Assignment: After locating the line that contains "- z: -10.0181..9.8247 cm" in the data below, set down exactly that line and each one after it through the line that contains "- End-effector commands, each", and nothing more.

# # # # #

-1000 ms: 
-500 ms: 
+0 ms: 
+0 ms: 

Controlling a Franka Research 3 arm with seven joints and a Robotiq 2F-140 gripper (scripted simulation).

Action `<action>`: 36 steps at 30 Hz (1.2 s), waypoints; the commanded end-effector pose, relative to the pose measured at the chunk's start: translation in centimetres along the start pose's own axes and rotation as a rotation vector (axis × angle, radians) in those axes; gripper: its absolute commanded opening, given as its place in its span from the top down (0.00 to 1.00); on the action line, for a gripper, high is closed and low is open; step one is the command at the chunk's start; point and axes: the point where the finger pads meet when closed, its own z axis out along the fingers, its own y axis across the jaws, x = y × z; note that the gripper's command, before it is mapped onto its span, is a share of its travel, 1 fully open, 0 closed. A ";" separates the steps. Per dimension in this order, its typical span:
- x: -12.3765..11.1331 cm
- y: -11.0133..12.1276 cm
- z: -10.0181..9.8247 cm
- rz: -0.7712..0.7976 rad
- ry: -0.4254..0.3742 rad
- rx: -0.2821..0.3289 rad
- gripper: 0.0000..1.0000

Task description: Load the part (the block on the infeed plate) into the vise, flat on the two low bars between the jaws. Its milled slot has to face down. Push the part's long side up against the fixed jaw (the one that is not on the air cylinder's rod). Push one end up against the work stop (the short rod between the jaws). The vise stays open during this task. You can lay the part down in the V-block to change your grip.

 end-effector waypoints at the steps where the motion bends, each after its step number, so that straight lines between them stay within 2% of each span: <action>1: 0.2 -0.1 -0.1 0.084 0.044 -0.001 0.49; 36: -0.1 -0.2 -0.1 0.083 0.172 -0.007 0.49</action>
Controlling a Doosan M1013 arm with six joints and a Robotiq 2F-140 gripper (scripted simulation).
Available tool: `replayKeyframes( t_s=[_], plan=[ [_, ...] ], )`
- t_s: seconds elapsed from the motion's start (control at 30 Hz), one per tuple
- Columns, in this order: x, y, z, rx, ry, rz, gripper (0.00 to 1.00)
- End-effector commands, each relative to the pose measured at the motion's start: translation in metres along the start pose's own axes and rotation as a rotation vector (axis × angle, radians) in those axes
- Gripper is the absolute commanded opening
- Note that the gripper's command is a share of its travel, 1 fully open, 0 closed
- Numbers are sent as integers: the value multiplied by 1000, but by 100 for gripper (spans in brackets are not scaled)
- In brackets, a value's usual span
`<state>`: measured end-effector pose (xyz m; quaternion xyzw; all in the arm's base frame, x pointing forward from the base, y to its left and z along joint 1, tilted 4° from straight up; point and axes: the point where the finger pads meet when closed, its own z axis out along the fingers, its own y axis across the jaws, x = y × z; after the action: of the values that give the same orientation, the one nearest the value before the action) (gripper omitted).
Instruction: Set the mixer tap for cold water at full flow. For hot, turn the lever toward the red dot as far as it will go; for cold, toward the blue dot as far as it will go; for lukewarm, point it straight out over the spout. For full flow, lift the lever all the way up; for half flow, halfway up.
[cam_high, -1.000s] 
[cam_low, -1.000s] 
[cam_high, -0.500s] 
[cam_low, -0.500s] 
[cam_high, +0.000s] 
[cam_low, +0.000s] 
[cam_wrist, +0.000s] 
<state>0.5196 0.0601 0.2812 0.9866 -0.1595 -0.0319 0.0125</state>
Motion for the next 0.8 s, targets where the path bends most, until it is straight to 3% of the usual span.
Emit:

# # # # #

Exercise answer:
- z: -10.0181..9.8247 cm
- rz: -0.7712..0.7976 rad
- ry: -0.4254..0.3742 rad
- rx: -0.2821..0.3289 rad
- gripper: 0.0000..1.0000

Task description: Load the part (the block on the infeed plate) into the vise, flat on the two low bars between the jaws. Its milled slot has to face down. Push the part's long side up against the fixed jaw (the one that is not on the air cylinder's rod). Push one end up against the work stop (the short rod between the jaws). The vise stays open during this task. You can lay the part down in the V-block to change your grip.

 end-effector waypoints at the steps where the motion bends, each after its step number, so that straight lines between them stay within 2% of each span: <action>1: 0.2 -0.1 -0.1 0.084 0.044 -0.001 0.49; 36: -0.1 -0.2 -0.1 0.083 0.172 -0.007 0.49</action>
Controlling a Doosan M1013 arm with six joints and a Robotiq 2F-140 gripper (scripted simulation).
Available tool: `replayKeyframes( t_s=[_], plan=[ [_, ...] ], )`
- t_s: seconds elapsed from the motion's start (control at 30 Hz), one per tuple
- Columns, in this order: x, y, z, rx, ry, rz, gripper (0.00 to 1.00)
- End-effector commands, each relative to the pose measured at the motion's start: translation in metres along the start pose's own axes and rotation as a rotation vector (axis × angle, radians) in those axes

No further output is expected for this exercise.